→ **Task objective**
Please restate, word for word, the lines below that begin at the one with "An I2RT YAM" and end at the one with "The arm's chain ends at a". Leave out all other lines.

BEGIN Data shown

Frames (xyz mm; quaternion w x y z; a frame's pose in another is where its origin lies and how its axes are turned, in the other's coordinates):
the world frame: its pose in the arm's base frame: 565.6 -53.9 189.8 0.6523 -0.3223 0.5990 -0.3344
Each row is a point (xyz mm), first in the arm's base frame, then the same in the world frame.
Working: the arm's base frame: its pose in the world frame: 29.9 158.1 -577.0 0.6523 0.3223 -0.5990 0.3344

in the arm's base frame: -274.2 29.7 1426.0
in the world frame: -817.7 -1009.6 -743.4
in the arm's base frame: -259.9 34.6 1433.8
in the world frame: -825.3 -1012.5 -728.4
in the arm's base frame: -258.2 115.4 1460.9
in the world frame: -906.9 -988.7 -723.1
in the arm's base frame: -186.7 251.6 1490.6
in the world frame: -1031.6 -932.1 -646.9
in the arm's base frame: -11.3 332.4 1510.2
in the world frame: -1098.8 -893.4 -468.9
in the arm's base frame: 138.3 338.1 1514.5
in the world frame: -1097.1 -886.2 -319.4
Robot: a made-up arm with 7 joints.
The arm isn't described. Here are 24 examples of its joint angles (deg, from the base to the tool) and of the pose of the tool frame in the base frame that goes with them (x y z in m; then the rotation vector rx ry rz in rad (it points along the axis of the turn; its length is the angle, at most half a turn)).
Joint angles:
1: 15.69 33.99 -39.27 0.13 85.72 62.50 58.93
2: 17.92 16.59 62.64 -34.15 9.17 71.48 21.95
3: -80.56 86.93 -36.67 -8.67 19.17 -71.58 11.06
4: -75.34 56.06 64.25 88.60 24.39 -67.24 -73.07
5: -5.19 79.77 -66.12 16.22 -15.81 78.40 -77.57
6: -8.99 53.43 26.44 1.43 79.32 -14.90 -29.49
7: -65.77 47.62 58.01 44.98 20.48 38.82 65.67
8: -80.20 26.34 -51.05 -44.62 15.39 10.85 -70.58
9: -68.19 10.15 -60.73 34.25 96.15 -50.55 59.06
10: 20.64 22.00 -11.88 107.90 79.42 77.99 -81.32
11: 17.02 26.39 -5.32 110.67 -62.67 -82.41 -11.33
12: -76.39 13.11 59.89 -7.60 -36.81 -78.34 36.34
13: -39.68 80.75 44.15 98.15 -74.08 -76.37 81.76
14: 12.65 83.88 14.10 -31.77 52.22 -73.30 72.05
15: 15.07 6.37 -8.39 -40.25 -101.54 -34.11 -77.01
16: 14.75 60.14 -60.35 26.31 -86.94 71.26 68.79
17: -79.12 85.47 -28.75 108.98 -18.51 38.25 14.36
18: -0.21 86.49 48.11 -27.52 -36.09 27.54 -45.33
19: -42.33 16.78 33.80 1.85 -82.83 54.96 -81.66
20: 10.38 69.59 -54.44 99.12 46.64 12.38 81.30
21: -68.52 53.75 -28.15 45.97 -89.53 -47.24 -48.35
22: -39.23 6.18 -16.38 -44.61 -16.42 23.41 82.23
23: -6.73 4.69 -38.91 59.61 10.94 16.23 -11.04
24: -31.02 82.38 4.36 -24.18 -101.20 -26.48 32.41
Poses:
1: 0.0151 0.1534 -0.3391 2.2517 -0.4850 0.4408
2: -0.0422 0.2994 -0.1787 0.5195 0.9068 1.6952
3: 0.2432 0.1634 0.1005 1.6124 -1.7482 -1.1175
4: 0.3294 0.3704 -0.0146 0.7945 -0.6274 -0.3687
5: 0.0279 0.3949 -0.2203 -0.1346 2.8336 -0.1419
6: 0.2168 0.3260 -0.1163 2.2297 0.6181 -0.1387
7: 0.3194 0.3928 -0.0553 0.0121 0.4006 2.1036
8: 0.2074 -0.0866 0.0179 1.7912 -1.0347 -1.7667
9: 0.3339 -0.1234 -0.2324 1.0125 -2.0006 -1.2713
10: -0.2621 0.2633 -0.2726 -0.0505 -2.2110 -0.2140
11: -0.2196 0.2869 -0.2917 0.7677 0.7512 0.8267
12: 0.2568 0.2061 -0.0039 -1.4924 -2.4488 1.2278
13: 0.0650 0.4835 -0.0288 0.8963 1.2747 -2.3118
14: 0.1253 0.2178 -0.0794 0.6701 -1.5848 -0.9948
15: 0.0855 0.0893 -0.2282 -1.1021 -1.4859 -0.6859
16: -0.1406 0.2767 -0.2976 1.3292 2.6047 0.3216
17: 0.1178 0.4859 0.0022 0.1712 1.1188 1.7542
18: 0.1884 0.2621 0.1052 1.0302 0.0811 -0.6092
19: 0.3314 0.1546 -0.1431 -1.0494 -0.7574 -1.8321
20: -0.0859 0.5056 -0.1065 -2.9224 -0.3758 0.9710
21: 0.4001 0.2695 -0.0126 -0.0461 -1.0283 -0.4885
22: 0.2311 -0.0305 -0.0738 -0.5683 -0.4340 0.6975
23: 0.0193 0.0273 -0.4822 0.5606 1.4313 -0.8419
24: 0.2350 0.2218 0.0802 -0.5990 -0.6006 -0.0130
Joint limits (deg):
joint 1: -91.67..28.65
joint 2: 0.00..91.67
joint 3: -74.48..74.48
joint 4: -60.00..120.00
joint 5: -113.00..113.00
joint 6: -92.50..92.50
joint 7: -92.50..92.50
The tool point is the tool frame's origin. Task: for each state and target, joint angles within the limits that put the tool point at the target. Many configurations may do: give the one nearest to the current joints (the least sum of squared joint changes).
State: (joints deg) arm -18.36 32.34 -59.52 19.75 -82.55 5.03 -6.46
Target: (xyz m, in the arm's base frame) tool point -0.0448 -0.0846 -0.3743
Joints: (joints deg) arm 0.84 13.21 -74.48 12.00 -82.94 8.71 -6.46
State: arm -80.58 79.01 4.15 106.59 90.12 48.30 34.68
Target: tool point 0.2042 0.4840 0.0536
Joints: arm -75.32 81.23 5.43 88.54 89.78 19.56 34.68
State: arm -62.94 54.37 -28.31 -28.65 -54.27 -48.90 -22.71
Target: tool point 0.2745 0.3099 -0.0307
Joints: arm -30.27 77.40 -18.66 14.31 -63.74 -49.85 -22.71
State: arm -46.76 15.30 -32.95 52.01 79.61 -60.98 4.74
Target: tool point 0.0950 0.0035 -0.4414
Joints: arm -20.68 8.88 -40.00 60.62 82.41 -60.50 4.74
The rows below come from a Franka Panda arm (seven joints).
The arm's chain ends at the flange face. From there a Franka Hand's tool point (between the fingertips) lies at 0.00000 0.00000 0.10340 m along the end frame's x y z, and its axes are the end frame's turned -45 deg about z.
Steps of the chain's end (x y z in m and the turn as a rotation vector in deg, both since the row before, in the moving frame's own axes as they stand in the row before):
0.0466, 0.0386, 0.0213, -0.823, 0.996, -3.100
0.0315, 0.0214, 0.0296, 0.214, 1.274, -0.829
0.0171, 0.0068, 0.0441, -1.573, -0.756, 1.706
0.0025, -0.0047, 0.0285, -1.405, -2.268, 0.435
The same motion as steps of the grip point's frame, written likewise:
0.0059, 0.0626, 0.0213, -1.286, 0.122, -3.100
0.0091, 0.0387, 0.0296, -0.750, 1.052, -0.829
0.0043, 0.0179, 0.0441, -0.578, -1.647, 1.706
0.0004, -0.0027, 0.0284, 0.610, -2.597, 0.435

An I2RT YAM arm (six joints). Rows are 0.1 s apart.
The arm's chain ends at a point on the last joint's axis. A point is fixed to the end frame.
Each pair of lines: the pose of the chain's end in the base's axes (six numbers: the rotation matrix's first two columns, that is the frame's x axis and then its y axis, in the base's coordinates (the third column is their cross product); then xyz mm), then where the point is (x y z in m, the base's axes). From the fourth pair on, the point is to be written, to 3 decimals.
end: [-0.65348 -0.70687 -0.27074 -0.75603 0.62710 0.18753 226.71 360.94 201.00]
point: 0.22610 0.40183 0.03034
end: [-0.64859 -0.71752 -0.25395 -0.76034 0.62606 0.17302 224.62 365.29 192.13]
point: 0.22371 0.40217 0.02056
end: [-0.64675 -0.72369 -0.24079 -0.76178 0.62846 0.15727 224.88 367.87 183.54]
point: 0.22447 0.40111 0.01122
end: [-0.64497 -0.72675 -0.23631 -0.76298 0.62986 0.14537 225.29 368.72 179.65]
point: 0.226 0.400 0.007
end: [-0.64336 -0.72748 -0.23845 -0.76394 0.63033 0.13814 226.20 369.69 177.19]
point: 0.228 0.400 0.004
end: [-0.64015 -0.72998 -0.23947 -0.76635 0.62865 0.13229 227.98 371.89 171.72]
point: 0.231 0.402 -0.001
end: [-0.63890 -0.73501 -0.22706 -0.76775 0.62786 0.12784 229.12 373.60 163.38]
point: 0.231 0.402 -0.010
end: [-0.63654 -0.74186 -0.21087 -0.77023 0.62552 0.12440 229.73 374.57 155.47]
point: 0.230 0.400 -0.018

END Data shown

→ **Exercise output**
An I2RT YAM arm (six joints). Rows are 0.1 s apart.
The arm's chain ends at a point on the last joint's axis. A point is fixed to the end frame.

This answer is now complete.